**PROBLEM DETAILS**
Across the entries that follow, count the lines with the string "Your" and reply with that count alone.

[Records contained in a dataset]
-*-*-
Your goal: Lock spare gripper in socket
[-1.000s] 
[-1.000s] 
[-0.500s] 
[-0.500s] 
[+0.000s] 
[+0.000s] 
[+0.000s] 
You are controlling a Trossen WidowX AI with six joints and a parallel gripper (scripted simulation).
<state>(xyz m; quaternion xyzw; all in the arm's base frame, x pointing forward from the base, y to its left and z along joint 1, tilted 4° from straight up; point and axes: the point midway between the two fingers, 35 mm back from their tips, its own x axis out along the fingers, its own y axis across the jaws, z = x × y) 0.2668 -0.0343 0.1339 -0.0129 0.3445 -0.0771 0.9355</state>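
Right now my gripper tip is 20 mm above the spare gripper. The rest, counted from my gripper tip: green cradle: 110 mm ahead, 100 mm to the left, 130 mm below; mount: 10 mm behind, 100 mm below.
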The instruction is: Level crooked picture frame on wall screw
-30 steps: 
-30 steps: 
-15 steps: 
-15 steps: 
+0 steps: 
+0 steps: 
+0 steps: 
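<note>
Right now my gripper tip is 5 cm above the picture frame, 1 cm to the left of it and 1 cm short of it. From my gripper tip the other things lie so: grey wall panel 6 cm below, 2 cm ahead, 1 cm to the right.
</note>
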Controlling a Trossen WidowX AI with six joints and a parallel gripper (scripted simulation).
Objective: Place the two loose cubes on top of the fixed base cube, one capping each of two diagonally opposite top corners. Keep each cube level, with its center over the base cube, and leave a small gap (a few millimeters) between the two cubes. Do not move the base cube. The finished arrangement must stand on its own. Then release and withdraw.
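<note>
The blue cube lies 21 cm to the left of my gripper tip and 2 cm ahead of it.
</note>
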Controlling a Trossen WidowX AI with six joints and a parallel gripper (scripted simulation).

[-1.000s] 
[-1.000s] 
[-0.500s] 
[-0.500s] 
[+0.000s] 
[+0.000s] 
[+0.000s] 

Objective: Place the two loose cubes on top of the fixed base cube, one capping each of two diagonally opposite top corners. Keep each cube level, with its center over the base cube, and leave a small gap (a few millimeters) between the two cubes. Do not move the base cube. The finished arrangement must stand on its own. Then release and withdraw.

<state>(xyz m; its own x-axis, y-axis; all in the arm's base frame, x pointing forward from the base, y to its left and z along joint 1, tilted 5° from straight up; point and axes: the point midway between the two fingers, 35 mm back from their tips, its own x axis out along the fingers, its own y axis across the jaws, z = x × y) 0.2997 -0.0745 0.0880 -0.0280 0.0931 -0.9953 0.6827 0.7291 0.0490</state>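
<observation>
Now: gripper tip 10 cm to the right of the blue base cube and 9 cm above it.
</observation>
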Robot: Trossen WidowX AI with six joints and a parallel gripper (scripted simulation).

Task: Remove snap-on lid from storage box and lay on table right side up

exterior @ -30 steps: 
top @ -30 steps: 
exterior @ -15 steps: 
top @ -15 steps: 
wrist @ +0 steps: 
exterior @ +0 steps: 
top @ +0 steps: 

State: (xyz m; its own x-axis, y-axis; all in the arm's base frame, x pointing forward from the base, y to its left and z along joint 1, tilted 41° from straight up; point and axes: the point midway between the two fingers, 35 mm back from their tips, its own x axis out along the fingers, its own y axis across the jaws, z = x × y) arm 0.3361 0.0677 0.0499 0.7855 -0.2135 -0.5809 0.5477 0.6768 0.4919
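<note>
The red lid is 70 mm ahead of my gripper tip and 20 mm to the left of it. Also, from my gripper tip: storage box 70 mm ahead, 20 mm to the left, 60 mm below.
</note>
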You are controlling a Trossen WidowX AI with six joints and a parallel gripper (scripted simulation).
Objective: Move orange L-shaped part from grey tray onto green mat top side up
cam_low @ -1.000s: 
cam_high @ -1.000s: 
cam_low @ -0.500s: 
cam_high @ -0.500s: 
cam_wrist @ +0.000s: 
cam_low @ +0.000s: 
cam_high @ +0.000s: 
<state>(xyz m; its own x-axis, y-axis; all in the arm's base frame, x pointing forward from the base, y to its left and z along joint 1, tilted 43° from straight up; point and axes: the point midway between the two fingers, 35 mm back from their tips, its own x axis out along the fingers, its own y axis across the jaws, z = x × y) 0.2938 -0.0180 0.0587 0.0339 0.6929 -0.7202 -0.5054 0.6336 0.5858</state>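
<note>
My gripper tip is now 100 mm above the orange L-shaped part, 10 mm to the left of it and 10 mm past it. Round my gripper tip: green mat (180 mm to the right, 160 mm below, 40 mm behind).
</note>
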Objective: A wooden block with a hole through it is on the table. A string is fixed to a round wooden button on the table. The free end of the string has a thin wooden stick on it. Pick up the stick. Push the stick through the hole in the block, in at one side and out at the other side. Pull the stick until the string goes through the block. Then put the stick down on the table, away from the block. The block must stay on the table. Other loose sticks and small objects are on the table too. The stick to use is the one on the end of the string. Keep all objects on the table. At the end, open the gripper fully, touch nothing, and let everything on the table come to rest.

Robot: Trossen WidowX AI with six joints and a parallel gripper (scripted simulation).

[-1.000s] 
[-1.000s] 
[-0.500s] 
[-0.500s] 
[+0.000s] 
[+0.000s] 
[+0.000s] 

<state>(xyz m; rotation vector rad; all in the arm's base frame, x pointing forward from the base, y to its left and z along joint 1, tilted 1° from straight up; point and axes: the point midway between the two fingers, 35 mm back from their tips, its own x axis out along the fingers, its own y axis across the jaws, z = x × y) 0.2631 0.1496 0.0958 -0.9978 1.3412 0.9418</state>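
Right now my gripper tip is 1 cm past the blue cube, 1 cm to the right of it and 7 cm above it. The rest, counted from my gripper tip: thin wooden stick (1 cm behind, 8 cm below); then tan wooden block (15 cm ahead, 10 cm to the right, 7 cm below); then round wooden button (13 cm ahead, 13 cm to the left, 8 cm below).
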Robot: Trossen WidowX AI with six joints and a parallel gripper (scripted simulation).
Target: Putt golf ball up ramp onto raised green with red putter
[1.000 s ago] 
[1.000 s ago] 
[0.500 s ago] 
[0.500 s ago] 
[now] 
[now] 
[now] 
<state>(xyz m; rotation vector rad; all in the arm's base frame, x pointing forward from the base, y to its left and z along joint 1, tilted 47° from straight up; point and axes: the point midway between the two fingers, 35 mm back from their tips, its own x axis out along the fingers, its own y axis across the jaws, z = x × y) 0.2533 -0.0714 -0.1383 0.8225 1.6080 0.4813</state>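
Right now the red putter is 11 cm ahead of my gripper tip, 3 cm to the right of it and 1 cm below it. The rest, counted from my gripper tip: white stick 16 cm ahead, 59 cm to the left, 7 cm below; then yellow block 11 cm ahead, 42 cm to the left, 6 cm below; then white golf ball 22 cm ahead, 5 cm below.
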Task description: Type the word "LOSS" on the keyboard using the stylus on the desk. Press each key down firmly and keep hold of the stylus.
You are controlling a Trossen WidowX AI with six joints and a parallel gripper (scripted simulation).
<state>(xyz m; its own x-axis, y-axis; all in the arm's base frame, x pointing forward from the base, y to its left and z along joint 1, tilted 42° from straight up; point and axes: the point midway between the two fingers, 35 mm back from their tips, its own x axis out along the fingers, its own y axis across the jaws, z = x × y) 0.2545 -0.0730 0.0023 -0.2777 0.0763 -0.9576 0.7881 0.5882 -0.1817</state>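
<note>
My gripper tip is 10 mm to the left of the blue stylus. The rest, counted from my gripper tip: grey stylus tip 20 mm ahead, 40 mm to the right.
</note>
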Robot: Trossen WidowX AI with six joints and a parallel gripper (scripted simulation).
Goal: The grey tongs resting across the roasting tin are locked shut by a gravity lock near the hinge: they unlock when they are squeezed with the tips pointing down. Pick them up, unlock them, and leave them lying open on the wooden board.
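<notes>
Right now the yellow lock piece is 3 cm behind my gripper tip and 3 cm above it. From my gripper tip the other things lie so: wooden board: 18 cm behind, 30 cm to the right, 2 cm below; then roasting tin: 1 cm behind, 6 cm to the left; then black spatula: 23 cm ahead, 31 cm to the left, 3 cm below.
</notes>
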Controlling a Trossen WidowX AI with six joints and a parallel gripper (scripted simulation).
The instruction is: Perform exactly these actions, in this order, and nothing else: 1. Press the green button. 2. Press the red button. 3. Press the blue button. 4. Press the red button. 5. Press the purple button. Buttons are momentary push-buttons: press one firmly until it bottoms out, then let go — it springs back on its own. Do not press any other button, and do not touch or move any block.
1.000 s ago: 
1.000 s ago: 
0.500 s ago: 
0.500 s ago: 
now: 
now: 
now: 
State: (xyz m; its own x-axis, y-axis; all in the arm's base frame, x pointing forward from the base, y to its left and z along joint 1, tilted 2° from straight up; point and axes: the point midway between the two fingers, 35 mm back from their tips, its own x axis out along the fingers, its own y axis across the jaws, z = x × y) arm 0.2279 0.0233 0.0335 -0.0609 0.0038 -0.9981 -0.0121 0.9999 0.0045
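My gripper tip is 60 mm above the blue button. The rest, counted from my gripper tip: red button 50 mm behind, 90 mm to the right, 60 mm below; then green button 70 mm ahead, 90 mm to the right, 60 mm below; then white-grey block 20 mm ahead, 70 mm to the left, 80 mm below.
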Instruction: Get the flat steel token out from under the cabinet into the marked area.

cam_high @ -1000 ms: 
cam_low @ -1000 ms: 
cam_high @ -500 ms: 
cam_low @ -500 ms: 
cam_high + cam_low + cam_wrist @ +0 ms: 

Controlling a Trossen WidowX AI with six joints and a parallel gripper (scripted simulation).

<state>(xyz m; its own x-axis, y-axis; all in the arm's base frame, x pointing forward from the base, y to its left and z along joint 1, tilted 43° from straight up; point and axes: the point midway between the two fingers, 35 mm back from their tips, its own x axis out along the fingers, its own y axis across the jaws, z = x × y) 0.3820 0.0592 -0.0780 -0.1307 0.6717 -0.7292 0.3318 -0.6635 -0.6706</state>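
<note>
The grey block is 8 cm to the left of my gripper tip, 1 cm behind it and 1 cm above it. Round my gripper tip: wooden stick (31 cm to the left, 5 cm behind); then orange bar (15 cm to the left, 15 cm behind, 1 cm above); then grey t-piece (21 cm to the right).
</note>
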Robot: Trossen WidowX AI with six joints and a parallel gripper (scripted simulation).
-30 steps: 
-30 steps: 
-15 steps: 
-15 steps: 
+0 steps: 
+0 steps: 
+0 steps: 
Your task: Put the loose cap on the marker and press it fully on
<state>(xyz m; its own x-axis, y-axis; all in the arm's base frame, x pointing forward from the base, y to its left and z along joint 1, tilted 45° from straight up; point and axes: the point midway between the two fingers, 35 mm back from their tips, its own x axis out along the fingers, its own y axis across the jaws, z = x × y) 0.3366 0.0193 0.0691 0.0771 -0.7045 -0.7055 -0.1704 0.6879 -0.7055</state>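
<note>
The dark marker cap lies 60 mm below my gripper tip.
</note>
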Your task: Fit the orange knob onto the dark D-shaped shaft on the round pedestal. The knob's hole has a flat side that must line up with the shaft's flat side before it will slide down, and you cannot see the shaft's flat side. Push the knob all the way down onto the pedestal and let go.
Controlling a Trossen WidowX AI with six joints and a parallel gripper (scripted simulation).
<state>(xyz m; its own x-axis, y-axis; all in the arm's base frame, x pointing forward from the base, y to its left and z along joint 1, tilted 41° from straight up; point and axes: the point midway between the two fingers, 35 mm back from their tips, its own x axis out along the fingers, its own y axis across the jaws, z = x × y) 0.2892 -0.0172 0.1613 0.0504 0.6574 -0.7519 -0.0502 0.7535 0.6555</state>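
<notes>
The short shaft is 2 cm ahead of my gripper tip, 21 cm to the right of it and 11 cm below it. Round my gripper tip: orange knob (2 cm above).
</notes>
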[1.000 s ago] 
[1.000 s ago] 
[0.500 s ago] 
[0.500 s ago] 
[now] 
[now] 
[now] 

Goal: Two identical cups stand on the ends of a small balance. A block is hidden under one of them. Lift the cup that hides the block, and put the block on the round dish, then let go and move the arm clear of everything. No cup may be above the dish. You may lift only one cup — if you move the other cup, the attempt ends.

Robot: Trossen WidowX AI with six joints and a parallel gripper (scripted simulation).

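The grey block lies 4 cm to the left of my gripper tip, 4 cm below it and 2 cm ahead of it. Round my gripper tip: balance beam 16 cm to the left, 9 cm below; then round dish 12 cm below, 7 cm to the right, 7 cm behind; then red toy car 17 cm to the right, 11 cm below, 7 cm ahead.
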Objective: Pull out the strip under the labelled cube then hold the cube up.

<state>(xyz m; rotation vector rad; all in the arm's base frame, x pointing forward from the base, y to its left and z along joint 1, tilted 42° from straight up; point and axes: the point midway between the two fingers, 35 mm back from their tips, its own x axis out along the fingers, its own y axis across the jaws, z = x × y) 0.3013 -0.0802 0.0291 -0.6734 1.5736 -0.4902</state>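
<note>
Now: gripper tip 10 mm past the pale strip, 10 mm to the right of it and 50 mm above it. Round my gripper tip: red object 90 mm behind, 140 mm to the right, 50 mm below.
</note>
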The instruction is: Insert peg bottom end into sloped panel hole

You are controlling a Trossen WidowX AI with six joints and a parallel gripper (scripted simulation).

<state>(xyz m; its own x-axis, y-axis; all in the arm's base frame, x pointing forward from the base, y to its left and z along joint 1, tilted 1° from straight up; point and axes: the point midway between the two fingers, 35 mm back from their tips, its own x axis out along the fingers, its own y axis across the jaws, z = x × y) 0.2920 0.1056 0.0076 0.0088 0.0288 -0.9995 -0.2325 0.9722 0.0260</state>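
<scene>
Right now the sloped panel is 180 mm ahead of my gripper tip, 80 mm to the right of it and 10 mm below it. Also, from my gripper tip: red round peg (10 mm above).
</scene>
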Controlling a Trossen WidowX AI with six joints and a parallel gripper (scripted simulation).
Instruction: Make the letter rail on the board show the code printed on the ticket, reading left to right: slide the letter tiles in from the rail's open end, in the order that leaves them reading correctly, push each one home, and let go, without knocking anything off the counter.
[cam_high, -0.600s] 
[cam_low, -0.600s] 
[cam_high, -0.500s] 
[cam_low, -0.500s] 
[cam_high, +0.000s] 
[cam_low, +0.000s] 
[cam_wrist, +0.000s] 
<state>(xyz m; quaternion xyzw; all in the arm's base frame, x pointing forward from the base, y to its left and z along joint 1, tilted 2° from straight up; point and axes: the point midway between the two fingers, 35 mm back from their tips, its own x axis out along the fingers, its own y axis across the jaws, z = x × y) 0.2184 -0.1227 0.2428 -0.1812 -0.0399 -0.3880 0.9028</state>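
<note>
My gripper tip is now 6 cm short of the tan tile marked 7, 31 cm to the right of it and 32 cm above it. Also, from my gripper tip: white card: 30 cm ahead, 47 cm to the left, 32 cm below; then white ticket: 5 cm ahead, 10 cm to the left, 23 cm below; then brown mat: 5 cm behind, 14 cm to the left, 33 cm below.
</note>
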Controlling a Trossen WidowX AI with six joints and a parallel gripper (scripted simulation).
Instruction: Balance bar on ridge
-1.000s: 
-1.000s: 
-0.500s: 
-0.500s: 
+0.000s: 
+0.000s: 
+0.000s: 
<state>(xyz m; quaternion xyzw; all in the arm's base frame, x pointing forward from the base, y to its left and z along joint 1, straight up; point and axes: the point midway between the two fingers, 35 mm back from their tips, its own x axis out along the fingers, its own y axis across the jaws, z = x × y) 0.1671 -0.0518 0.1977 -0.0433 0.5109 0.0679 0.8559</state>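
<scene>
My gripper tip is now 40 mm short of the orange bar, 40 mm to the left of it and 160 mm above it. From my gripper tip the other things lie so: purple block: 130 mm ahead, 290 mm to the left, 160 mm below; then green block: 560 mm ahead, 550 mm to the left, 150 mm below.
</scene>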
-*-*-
**REPLY TO THE EXERCISE**
3